*** Opening Data supplied ***

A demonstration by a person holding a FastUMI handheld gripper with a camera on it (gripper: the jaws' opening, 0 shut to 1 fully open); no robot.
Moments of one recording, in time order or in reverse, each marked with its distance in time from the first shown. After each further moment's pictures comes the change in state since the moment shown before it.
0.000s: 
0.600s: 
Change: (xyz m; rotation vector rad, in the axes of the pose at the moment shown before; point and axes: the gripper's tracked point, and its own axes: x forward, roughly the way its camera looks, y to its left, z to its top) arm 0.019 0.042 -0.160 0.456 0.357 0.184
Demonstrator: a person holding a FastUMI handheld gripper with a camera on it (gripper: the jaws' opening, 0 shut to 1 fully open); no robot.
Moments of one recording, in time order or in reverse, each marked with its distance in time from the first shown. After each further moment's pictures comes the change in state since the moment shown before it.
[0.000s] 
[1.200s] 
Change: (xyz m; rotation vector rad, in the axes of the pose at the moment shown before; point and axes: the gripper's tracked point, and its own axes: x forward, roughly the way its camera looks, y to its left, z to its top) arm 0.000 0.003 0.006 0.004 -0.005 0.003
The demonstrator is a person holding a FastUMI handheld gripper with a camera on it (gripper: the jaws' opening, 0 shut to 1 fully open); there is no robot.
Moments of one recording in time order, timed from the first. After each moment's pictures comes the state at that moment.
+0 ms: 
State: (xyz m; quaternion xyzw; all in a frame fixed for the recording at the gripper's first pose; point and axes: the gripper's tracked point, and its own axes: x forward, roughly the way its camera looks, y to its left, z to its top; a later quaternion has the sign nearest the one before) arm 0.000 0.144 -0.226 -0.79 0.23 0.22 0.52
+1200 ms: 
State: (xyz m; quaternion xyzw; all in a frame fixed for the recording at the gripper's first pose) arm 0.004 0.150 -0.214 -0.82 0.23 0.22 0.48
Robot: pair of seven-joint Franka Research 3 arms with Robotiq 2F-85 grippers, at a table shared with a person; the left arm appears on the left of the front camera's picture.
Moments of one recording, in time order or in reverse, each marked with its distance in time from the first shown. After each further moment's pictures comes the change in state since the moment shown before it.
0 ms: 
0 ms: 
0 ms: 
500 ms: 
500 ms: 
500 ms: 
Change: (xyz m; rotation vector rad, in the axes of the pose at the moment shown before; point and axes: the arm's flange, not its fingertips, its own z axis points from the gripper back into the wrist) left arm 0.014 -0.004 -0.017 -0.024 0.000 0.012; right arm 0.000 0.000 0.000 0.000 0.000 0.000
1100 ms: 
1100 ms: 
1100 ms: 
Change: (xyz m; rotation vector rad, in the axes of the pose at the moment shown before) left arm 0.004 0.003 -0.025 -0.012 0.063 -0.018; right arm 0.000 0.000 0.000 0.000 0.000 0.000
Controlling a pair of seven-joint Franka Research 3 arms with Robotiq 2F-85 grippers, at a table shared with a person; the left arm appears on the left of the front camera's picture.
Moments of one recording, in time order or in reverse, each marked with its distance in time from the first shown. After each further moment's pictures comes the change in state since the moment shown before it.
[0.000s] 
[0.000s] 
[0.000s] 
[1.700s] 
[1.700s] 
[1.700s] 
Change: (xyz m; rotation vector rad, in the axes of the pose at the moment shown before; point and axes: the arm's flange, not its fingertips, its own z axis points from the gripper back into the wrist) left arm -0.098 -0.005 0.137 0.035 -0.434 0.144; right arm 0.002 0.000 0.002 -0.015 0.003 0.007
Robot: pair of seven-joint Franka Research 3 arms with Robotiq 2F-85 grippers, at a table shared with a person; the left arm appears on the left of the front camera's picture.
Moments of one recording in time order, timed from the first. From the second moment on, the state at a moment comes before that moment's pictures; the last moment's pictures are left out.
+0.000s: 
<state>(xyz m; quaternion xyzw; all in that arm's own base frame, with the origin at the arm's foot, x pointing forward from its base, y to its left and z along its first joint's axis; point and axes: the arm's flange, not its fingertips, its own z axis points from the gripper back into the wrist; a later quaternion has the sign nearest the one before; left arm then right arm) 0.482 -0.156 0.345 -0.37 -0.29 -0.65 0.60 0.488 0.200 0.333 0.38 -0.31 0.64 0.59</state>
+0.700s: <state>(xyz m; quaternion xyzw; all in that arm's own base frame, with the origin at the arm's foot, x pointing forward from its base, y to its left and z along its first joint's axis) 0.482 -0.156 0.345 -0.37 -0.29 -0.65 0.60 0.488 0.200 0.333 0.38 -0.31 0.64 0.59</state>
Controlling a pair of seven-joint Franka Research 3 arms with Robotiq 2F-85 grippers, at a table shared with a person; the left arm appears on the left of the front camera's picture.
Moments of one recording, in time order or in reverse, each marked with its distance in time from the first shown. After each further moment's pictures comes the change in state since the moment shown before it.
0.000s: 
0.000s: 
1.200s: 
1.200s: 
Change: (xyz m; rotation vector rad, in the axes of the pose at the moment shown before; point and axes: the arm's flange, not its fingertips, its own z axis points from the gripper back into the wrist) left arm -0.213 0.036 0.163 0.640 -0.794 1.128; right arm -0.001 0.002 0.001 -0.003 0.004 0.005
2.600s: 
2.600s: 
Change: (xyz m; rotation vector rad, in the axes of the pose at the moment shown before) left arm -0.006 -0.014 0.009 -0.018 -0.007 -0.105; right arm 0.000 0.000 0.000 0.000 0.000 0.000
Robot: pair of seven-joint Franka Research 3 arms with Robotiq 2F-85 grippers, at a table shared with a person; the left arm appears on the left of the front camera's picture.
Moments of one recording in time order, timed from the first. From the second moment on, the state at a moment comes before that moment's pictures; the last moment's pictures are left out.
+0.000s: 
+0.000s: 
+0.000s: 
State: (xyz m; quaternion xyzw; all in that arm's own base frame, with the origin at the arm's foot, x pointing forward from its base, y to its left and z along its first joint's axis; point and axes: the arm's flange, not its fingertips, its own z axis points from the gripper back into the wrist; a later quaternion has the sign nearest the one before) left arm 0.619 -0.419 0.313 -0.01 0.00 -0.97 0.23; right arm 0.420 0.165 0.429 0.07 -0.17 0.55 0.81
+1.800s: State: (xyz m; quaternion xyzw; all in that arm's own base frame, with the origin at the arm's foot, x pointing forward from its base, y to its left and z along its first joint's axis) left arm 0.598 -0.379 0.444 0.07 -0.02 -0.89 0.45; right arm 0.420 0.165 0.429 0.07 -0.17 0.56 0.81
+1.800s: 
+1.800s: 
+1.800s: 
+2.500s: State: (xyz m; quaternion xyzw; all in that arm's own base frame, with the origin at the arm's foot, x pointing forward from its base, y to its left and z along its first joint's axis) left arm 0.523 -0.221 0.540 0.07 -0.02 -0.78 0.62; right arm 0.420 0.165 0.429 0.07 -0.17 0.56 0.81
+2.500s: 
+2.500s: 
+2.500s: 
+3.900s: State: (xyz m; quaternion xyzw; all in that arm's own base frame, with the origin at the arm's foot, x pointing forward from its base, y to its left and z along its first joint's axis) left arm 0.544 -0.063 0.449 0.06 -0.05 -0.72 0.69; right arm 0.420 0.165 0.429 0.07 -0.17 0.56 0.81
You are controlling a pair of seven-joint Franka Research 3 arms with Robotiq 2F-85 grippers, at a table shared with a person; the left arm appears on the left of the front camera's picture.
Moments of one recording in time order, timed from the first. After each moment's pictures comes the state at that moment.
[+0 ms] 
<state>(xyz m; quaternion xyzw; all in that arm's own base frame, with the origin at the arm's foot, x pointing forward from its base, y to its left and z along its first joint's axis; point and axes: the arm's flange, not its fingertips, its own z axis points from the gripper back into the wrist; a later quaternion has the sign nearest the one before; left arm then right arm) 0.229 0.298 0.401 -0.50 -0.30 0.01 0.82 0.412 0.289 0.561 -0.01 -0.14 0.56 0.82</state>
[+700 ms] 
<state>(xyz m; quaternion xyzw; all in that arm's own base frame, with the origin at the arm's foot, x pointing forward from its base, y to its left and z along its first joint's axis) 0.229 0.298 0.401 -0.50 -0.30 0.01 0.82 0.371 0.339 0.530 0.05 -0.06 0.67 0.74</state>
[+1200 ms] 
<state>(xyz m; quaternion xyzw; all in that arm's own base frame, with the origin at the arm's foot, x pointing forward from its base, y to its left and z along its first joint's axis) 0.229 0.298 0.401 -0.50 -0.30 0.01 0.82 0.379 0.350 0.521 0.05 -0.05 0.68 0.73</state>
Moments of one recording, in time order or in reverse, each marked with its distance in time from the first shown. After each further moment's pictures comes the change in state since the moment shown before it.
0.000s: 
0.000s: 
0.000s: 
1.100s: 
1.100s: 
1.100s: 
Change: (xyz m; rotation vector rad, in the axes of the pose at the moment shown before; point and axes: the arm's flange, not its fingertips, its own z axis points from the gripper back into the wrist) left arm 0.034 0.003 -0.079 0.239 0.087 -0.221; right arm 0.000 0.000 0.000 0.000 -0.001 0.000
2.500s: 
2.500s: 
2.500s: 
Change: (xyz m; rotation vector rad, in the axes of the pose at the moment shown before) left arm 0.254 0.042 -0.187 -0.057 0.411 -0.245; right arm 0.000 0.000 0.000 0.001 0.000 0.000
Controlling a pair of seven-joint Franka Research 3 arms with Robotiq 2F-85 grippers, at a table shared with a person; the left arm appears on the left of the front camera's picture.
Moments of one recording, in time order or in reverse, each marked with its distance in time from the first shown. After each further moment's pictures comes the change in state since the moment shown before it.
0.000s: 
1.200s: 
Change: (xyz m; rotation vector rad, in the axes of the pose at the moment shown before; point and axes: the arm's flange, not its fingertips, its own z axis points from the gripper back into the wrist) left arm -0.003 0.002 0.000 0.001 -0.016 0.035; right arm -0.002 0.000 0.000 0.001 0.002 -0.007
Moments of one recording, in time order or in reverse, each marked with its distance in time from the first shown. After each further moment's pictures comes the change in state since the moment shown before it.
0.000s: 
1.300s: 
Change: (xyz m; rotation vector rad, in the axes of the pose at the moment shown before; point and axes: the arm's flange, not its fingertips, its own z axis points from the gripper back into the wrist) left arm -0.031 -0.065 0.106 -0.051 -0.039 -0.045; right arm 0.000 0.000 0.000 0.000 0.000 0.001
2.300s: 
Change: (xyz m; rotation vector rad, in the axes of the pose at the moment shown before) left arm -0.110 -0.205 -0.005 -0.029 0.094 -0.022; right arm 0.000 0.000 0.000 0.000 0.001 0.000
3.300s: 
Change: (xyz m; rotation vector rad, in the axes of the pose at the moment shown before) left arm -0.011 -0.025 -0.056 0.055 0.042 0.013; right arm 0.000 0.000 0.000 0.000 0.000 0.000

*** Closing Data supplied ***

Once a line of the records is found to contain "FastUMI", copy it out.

A demonstration by a person holding a FastUMI handheld gripper with a camera on it (gripper: the jaws' opening, 0 shut to 1 fully open); no robot.
Demonstrator: a person holding a FastUMI handheld gripper with a camera on it (gripper: the jaws' opening, 0 shut to 1 fully open); no robot.
The demonstrator is a person holding a FastUMI handheld gripper with a camera on it (gripper: the jaws' opening, 0 shut to 1 fully open); there is no robot.

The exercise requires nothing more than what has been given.